I rarely send new content to the Global Inbox. Most of the time, my setting in Preferences > Import—Destination is Select group. That allows me to choose the appropriate open database and even a specific group within that database, in which to file a new item.

I don’t spend a lot of time in filing new content. My hierarchical structures of groups in my databases usually don’t go very deep, but emphasize main topical groupings. I’ll confess that I’m cynical about the return on investment of my time and effort in applying tags to documents. I almost never tag anything as it is added to a database. I’ve been working with information management since the 1960s, back when the only way to find anything added to a computer collection of items was by searching for keywords/tags, before full text indexing became available. I became all too familiar back then with two fundamental problems of applying keywords/tags: comprehensiveness (were all the important elements of information identified?) and consistency (different people often used different terms, and even the same individual was likely to do so at different times).

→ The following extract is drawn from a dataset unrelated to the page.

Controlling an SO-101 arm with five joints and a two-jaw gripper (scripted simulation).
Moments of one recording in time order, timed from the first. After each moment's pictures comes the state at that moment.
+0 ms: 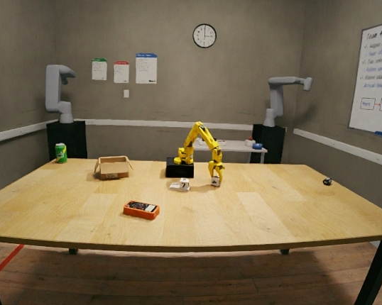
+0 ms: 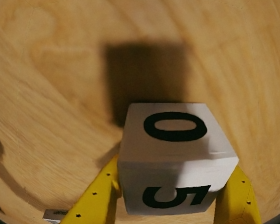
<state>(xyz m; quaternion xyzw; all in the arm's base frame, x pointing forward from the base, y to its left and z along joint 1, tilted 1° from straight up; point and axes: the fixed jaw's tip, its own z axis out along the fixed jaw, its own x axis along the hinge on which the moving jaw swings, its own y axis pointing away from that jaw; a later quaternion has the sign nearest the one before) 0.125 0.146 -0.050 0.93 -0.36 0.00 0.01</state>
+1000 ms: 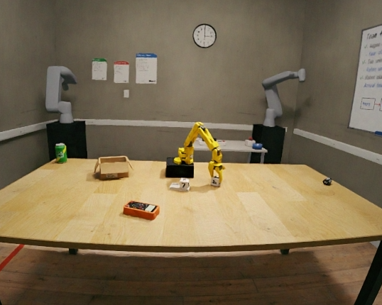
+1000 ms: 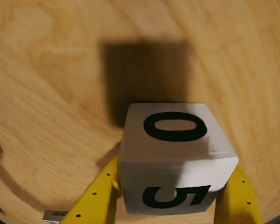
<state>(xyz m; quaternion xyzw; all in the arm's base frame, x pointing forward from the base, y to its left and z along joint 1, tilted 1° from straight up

I fell in love with DEVONthink precisely because it provides tools to help me find the information I need, without forcing me to spend a lot of time and effort in organization or tagging of content. :slight_smile:

Do I use tags? Yes, usually at the stage in which I’m working on a project and want to identify resources for that purpose. I’ll apply tags to remind me of those resources and help classify them. Often, when the project is finished, I’ll delete those tags. Why? Because the next project may use some of the same documents, but in a different context, so that older tags may be counterproductive.